Не тот случай, объяснил Марк. Почти все они прилетели день-два назад и еще не успели адаптироваться к карибскому климату.
— Там что-то случилось, — сказал он, кивком указывая на противоположную сторону залива. — По слухам, у них какое-то большое семейное сборище, причем не особо радостное. Не знаю уж, что там у этих людей с личной гигиеной, но система водоснабжения наполовину вышла из строя.
Гейл заметила двух полных мужчин — один, в фетровой шляпе, негромко говорил по мобильному телефону, а другой, в клетчатом шотландском берете с красным помпоном на макушке, сидел молча.
— Это двоюродные братья Димы, — объяснил Марк. — Все здесь друг другу родственники. Они приехали из Перми.
— Откуда?
— Пермь, в России. Такой город.
Чуть выше сидели светловолосые подростки-близнецы, жевавшие резинку с таким видом, как будто им все осточертело. Сыновья Димы, сказал Марк. Приглядевшись к ним внимательнее, Гейл и впрямь заметила фамильное сходство: широкая грудь, прямая спина, блудливые карие глаза, которые, в свою очередь, жадно уставились на нее.
Она сделала короткий быстрый вдох и расслабилась. Приближался вопрос, который в юридическом мире сочли бы решающим, — вопрос, предназначенный для того, чтобы немедленно обратить свидетеля в прах. С той разницей, что свидетелем на сей раз была она сама. Но, продолжая говорить, Гейл с облегчением поняла, что в ее голосе, отскакивающем от кирпичной стены, не слышится дрожи, запинок и прочих красноречивых сигналов.

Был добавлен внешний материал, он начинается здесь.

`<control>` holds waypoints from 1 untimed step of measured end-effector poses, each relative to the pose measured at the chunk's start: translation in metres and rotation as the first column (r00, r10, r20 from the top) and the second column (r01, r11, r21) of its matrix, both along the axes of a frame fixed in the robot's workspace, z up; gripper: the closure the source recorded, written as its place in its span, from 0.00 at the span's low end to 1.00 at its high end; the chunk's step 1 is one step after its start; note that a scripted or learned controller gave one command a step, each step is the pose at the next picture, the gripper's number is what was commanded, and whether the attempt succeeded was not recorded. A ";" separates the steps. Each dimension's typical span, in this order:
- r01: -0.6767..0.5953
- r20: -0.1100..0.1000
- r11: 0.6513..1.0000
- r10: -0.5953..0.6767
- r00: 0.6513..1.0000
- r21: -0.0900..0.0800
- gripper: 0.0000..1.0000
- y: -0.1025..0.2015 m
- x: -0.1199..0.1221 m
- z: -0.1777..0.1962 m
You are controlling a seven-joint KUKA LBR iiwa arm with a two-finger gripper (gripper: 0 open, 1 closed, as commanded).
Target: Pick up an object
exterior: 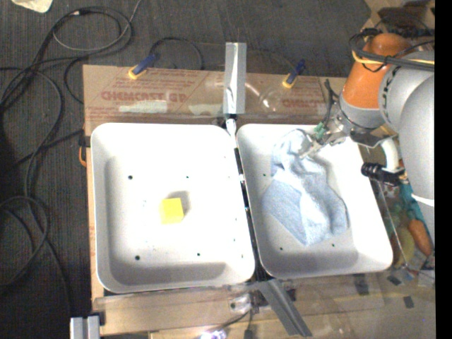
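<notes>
**benchwatcher:** ok so what am I looking at here? Where's the arm (406,111) sitting right now?

**gripgeek:** It's reaching in from the right side, grey body with the orange band up near the top right. The gripper (313,142) is hanging over the upper part of the right bin (367,256), right at the top end of the light blue cloth (305,193).

**benchwatcher:** Is it actually holding the cloth?

**gripgeek:** Honestly I can't tell. The gripper tip is touching or overlapping the bunched top corner of the cloth, and that corner is looking a bit pulled up, but the fingers are blending into the pale fabric and the white bin. Whether it's spread wide, pinched narrow or clamped on anything, I'm not calling it.

**benchwatcher:** Fair. How's the cloth lying?

**gripgeek:** It's stretching diagonally across the right bin, from the gripper at the upper middle down toward the lower middle, crumpled and folded, covering a good part of the floor. The rest of it is resting on the bin bottom.

**benchwatcher:** And the other bin?

**gripgeek:** The left bin (113,147) is holding one small yellow block (172,210), sitting roughly in the centre, well apart from the walls and far from the arm. The two bins are sitting side by side, touching along the middle.
</notes>
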State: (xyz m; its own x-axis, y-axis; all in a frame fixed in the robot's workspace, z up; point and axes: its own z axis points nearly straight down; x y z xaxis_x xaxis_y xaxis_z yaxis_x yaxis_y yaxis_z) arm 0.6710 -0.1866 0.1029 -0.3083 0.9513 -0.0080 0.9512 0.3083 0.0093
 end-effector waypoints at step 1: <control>0.000 0.000 1.000 0.000 1.000 0.000 0.00 0.000 0.000 0.000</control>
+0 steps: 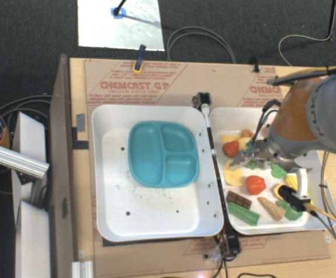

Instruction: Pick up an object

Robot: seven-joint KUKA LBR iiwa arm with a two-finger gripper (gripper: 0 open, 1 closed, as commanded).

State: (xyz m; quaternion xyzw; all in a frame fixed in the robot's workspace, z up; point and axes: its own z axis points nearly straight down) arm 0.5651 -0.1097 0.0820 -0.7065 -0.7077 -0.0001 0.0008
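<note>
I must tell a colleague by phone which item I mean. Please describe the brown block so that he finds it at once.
Look at the right white bin, along its near edge. The brown block lies there beside the divider between the bins, just behind a green stick. It is the only dark brown, flat, rectangular piece among the coloured toy foods.

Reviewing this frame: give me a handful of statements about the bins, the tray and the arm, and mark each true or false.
1. The teal divided tray lies in the left bin. True.
2. The toy food is piled in the left bin. False: it lies in the right bin, with the red tomato near the middle.
3. The arm reaches in over the right bin. True.
4. The green piece rests on the teal divided tray. False: it lies near the front of the right bin, beside the brown block.
5. The teal divided tray holds a red tomato. False: its compartments hold no food.
</note>
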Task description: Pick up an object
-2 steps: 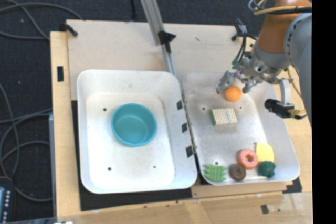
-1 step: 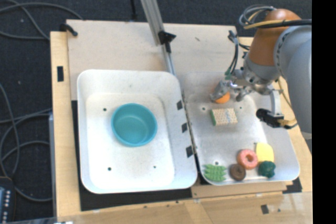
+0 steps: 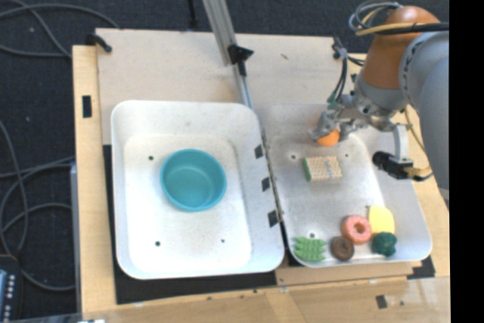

— Скромно, в стороне от остальных — как будто нарочито в стороне — сидела очень красивая девочка лет пятнадцати-шестнадцати, с длинными угольно-черными волосами, в школьной форме — блузке и темно-синей юбке ниже колена. Она словно была ни с кем из присутствующих не связана. Поэтому я спросила у Марка, кто она такая. Естественно.
Естественно, с облегчением повторила про себя Гейл. По ту сторону стола никто и бровью не повел. Браво.
— Марк сказал: «Ее зовут Наташа. Едва распустившийся цветочек, простите мою вольность. Дочь Димы. Отец в ней души не чает. Тамара ей не мать».
Чем же занималась красавица Наташа, дочь Димы, но не Тамары, в семь утра, вместо того чтобы любоваться отцом, играющим в теннис? Читала какую-то книгу в кожаном переплете, которую держала перед собой, точно щит добродетели.
— Невероятно красивая девочка, — повторила Гейл. И, как бы вскользь, добавила: — По-настоящему красивая.
Она подумала: о господи, я говорю как лесбиянка, хотя всего лишь пытаюсь казаться равнодушной.
Но опять-таки ни Перри, ни Люк, ни Ивонн как будто ничего не заметили.